If one followed the path of a particle in a Gödel universe, eventually it would come back and meet itself in the past. He wrote, "By making a round trip on a rocket ship in a sufficiently wide curve, it is possible in these worlds to travel into any region of the past, present, and future, and back again."
His solution let time bend into a circle, called a closed timelike curve (CTC).
The Trojan Horse
Einstein's equations, in some sense, were like a Trojan horse. On the surface, the horse looks like a perfectly acceptable gift, giving us the observed bending of starlight under gravity and a compelling explanation of the origin of the universe. However, inside lurk all sorts of strange demons and goblins, which allow for the possibility of interstellar travel through wormholes and time travel. (more later)

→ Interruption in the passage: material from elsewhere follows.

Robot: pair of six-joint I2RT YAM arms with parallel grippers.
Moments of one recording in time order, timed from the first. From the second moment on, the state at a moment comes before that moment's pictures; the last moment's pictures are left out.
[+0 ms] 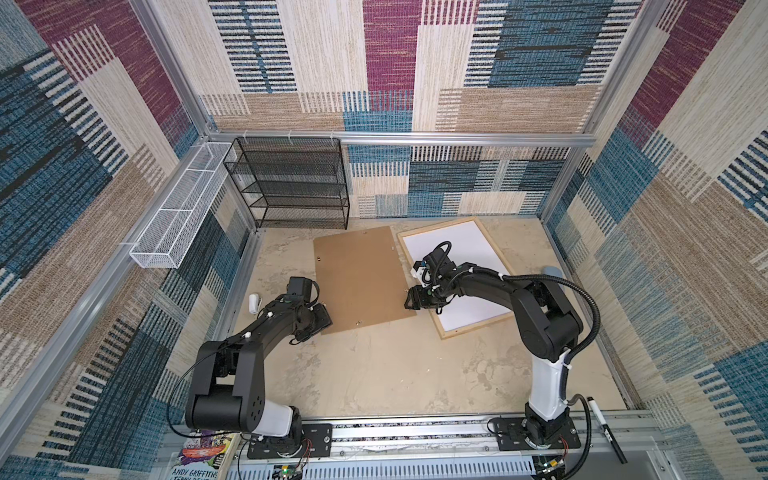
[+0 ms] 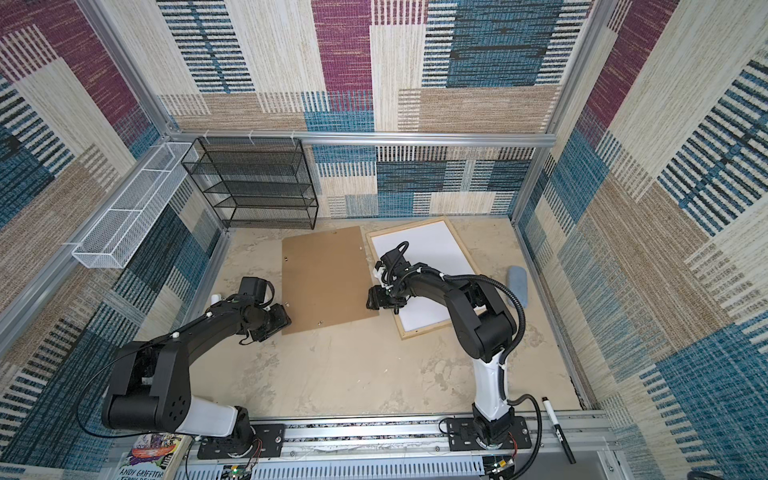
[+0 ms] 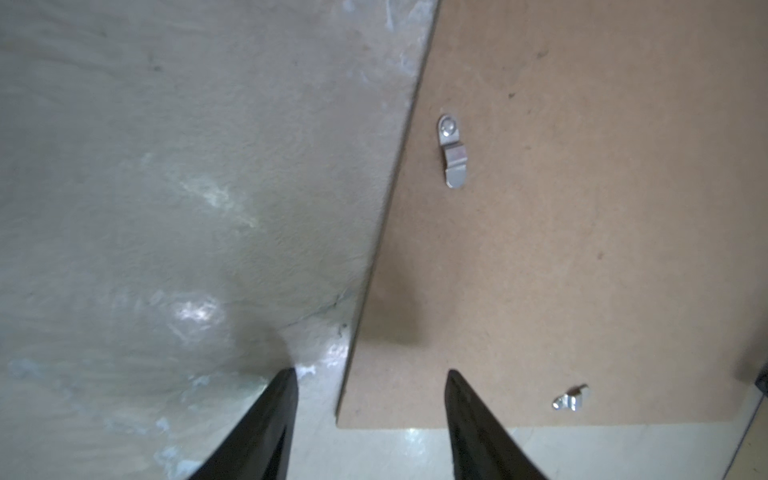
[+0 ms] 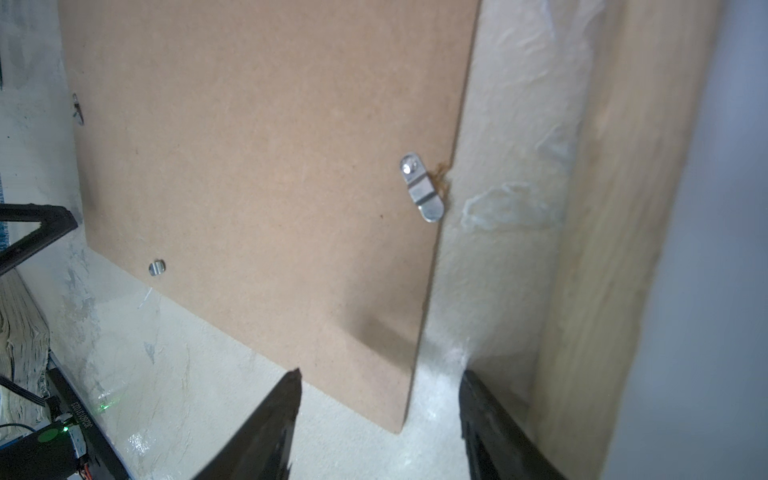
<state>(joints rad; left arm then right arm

The price we had to pay for peering into the darkest secrets of the universe was the potential downfall of some of our most commonly held beliefs about our world - that its space is simply connected and its history is unalterable.
Questions
But the question still remained: Could these CTCs be dismissed on purely experimental grounds, as Einstein did, or could someone show that they were theoretically possible and then actually build a time machine?